As the grass is beginning to green up and grow with a vengeance, the riding mower was taken back to the shop to figure out why the blades won’t engage and throw the belt every time it is disengaged when it did work. Less area will be mowed this year and more left for the hay guys.

Another one down

Monday, the hens all seemed to disappear. The day was warm and usually they are hanging out in front of the house or in the back garden, but not one to be seen. Upon investigation, I found this.

A lovely but lethal Cooper’s Hawk in the run with a dead Buff Orpington hen that was at least twice as large as the hawk. The hawk had managed to get in through the partially opened gate as the run is covered. It must have followed the hen in as it was chasing it. Once in and fed, it couldn’t figure out how to get out. It has been there a while as the hen was already cold. There was no way I was going in the low netted run to try to chase it out and my efforts to frighten it out by moving around the outside of the run to force it back near the gate were agitating it to try to fly up and into the fence repeatedly. Once it found it’s way out, it flew only a couple of feet and sat on the grass. When I approached from behind, it flew a few more feet to the top of the wood pile and sat until with me arms waving and shouting, it flew across the yard to a huge maple tree and sat to recover. Five of the remaining hens were in the coop very afraid, the other five remaining hens were no where to be found.

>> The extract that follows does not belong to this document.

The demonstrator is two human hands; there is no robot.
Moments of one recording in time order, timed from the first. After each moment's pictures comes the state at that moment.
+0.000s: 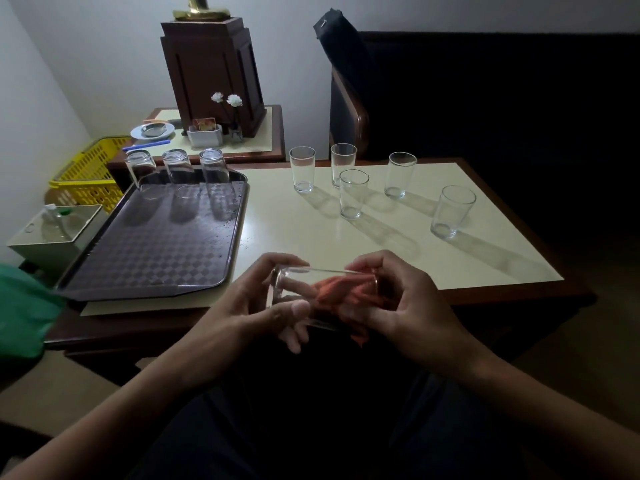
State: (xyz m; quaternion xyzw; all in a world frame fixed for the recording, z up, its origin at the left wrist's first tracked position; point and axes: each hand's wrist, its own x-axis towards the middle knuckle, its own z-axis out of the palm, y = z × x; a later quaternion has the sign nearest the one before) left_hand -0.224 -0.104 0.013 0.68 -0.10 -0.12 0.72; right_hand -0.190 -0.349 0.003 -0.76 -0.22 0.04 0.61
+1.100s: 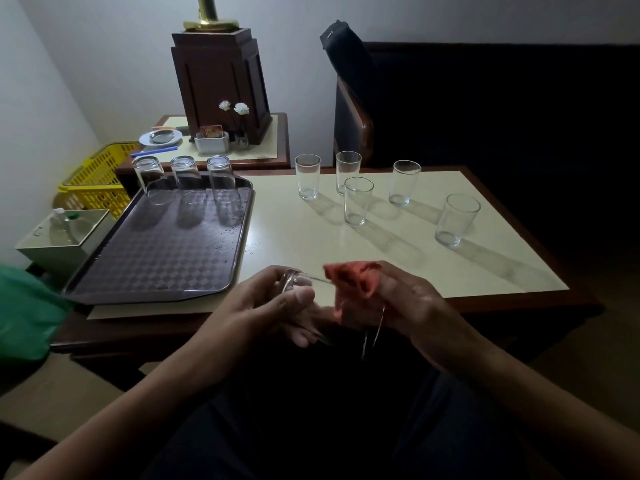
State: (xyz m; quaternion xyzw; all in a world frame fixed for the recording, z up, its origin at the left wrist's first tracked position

I searched all of their usual hiding places and thickets, but could not find any of them.

The hen that lost the battle was removed from the run for disposal and the wait began to see if the others would return. It was raining hard by late afternoon and still no hens. By dusk, the missing 5 reappeared and were lured into the enclosed run and locked in with the 5 that had been hiding out in the coop.

Yesterday they remained in their run with the gate closed, and unless I took scratch or scraps out to them, wouldn’t even leave the coop. I don’t like keeping them confined in the small enclosed run because when they are penned up, one becomes an egg eater. That behavior doesn’t seem to happen when they can free range. This poses the dilemma of risking more egg loss by egg eating or egg loss by losing hens to the hawk.

I always thought it was the Red tailed hawks that were getting my hens, 3 this winter, but research indicated that they rarely attack poultry, but the smaller Cooper seems to have a propensity to catch and kill a chicken. My flock is down to 10.